The task.
The entries below contain a stretch that opens with the line containing "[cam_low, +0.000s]" and closes with the line containing "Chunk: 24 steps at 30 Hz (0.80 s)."; set down that stretch exactly, both ends included, and nothing else.

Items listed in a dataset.
········
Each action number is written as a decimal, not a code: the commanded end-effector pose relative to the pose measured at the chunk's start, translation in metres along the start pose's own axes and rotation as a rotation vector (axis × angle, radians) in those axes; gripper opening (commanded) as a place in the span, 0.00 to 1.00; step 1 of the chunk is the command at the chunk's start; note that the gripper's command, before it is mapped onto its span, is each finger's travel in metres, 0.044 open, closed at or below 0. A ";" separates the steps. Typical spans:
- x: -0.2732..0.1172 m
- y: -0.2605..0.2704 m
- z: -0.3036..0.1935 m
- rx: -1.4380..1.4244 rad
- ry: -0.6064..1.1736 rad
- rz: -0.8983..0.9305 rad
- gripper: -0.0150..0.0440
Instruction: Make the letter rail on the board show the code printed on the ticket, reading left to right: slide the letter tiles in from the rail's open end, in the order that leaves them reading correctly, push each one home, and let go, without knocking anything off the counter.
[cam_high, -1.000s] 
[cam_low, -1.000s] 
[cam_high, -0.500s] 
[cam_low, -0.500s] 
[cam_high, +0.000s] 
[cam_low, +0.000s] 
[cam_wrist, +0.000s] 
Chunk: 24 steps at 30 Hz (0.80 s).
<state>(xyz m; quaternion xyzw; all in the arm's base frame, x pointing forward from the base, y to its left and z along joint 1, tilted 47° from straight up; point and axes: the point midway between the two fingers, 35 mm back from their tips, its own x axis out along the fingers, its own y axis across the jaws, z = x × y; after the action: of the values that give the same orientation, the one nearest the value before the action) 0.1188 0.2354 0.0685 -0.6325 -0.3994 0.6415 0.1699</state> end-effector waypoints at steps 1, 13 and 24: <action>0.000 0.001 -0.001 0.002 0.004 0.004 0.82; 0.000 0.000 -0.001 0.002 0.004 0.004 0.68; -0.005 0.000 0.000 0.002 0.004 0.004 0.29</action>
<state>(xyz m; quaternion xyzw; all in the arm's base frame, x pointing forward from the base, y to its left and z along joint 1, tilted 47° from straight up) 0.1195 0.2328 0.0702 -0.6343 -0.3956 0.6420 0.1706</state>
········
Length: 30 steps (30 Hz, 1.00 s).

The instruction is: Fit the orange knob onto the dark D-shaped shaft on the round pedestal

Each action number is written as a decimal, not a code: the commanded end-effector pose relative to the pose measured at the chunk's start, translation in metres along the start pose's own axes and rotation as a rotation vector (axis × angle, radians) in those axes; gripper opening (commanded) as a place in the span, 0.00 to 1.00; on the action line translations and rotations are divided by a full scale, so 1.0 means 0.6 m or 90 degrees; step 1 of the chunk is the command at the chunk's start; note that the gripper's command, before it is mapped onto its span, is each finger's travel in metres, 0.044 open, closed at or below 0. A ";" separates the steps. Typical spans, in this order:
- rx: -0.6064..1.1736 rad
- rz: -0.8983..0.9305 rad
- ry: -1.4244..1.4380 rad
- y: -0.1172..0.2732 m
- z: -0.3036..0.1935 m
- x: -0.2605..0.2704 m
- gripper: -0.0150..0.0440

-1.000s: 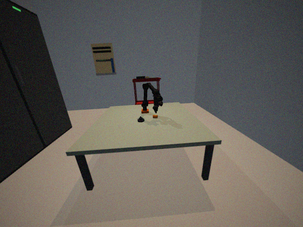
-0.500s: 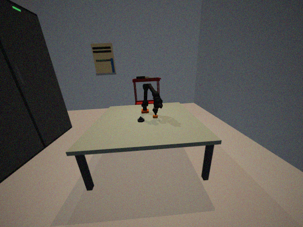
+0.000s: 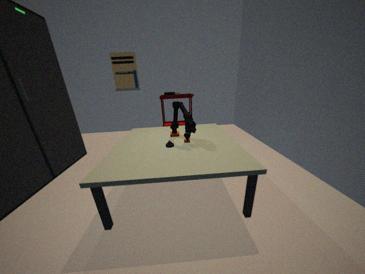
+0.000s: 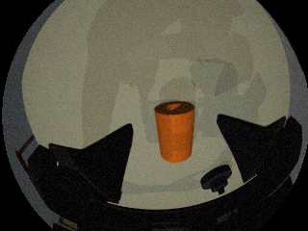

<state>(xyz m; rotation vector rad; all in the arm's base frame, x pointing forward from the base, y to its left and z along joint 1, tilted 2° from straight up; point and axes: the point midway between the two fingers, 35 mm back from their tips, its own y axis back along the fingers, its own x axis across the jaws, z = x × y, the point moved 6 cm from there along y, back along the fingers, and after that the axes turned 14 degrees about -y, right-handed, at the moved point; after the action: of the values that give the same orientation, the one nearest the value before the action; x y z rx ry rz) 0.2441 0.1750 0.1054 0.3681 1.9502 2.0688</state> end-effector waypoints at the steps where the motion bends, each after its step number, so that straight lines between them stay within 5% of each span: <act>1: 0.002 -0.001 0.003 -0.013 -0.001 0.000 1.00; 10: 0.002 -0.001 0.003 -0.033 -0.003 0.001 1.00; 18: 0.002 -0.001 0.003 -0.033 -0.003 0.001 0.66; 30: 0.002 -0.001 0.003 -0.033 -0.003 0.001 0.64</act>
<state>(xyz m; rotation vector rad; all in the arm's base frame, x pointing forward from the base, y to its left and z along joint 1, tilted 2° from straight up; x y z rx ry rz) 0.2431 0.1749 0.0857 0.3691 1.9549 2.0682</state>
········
Solution below.
[cam_low, +0.000s] 
[cam_wrist, +0.000s] 
Chunk: 24 steps at 30 Hz (0.80 s).

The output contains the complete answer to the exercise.